El coleccionista de casas

«La Constitución reconoce el derecho a una vivienda digna y proscribe la especulación. El derecho a la propiedad privada, en cambio, queda subordinado al interés general»

29 de gener de 2026

Ayer se desató una pequeña turbulencia mediática porque Silvia Intxaurrondo mantuvo una conversación un tanto desordenada con Míriam Nogueras en TVE. Algunos periódicos hablaron de “tensión” y “encontronazo”, desplazando el meollo de la noticia a la cuestión de las formas. Es posible que muchos se hayan quedado con la idea de que hubo cierto jaleo sin que sepan muy bien de qué se hablaba. En honor a la verdad, Intxaurrondo trataba de leer un fragmento del real decreto-ley rechazado el martes por Junts en el Congreso. Nogueras la interrumpió en dos ocasiones.
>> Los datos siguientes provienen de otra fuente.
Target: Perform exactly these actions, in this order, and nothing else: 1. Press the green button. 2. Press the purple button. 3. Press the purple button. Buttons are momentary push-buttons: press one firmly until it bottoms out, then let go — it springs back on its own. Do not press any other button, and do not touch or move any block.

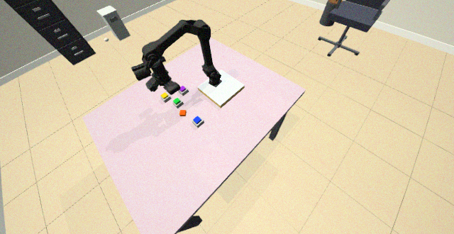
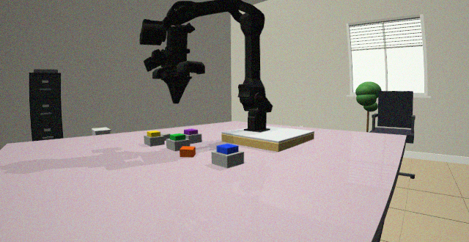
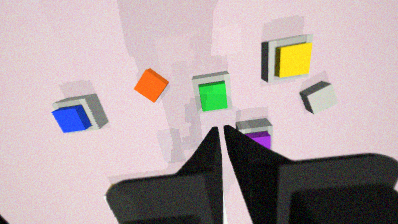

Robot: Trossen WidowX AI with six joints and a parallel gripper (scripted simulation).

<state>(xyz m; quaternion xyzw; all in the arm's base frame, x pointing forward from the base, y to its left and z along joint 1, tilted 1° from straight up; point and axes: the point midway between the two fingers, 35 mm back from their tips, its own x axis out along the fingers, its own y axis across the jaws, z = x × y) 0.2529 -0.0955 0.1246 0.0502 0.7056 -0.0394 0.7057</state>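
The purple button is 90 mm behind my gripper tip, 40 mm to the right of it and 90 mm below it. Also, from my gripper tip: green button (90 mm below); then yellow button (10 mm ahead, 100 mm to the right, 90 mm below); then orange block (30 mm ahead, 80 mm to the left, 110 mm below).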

PP, Vox y Junts han acusado al Gobierno español de encajar ocupas y pensionistas en un mismo decreto. “No metan la revalorización de las pensiones en el mismo decreto en el que se prorrogan derechos a los ocupas”, dice Miguel Tellado. “Hay que ser muy delincuente y muy malnacido para llevar en un decreto la defensa de los ocupas y a la vez la revalorización de las pensiones”, dice Santiago Abascal. “Pensiones sí; ocupaciones, no”, sentencia Nogueras.

Si bien es cierto que Sánchez ha incluido materias muy dispares en un solo texto, lo mismo puede achacarse a la oposición, que confunde churras con merinas y mete en el mismo saco los retrasos en las mensualidades del alquiler, las usurpaciones y los allanamientos de morada. Para la derecha, todo es ocupación. Antes, el okupa —con k— era el centro social del barrio. Ahora, gracias a una forzosa pirueta semántica, okupa es también el inquilino con un contrato de arrendamiento vigente.

Me voy al BOE y leo el artículo 1 bis del RDL 16/2025. Lo que trataba de leer Intxaurrondo, vamos. El texto habla de personas vulnerables que habitan sin contrato en una de las más de diez viviendas de un determinado propietario. Insisto: propietarios de más de diez viviendas. Solo en esos casos, un juez tendrá que tomar la decisión más oportuna con la mira puesta en encontrar una alternativa habitacional. Si uno afina bien el foco, el texto no nos habla de ocupas, como dicen PP, Vox y Junts, sino de especuladores.

Algunos políticos han llamado a defender a los “pequeños propietarios”. Es difícil saber a qué se refieren con pequeños propietarios a no ser que aludan a la estatura. La única certeza es que alguien que posee más de diez viviendas no es propietario sino coleccionista. Coleccionar cromos de fútbol, soldaditos de plomo o sellos postales puede ser un noble pasatiempo. Coleccionar un bien de interés general, en cambio, está feo.

Diría que la Constitución reconoce el derecho a una vivienda digna y proscribe la especulación. El derecho a la propiedad privada, en cambio, queda subordinado al interés general. Y si la legalidad española no termina de convencernos, echemos un vistazo a la ley 20/2017 fundacional de la República catalana: “Se reconoce el derecho a la protección social por falta de vivienda digna”. Necesitamos diputados que defiendan los derechos de las personas y no los privilegios de los coleccionistas.